• TASK GOAL: Please restate verbatim the lines that open the listing below, ending with the line in which "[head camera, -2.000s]" occurs.

• MATERIAL SHOWN:
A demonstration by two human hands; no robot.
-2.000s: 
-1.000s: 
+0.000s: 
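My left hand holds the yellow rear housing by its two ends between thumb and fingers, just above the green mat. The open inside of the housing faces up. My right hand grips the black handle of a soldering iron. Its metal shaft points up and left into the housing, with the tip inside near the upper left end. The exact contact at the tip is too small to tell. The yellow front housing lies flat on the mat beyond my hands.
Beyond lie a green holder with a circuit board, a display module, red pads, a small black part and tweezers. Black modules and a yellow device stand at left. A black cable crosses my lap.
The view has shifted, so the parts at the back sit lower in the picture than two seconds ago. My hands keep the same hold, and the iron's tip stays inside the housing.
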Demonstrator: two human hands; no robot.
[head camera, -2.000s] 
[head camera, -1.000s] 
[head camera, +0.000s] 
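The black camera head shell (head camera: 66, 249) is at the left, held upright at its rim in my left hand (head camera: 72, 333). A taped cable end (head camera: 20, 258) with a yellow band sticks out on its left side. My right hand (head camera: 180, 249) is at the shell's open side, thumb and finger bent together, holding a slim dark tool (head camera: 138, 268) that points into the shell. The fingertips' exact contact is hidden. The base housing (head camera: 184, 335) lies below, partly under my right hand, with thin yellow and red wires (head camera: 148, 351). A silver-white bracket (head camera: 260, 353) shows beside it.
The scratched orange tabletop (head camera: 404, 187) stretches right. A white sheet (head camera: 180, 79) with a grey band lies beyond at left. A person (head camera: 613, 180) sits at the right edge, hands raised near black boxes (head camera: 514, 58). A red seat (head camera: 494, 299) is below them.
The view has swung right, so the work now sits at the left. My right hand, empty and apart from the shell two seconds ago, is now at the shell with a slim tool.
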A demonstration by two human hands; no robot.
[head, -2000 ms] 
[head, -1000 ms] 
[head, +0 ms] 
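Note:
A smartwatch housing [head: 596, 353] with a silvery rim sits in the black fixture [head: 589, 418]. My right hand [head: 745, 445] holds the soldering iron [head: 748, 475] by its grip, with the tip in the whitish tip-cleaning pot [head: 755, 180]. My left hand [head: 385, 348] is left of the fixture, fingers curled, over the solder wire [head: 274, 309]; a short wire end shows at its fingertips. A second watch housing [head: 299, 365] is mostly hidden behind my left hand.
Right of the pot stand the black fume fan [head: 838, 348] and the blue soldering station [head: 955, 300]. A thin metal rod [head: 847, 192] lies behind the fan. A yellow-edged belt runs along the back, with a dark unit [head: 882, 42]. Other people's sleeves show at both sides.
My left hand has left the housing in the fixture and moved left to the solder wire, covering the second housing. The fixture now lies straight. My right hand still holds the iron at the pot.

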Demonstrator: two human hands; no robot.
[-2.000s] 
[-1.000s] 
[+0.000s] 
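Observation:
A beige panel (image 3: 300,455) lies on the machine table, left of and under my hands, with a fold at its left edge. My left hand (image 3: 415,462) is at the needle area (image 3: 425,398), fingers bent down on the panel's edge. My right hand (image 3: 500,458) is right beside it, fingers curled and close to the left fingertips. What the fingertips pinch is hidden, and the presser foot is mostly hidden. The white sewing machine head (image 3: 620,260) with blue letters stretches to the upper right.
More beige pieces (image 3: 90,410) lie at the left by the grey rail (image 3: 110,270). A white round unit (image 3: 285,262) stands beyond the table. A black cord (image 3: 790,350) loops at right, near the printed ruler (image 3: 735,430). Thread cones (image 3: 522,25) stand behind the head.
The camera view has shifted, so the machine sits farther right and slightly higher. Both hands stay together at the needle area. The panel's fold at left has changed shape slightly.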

• RESPONSE BOX:
A demonstration by two human hands; no robot.
-2.000s: 
-1.000s: 
+0.000s: 
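My left hand holds the yellow rear housing by its two ends between thumb and fingers, just above the green mat. The open inside of the housing faces up. My right hand grips the black handle of a soldering iron. Its metal shaft points up and left into the housing, with the tip inside near the upper left end. The exact contact at the tip is too small to tell. The yellow front housing lies flat on the mat beyond my hands.
Beyond lie a green holder with a circuit board, a display module, red pads, a small black part and tweezers. Black modules and a yellow device stand at left. A black cable crosses my lap.
The view has shifted, so the parts at the back sit lower in the picture than two seconds ago. My hands keep the same hold, and the iron's tip stays inside the housing.
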Demonstrator: two human hands; no robot.
[head camera, -2.000s] 

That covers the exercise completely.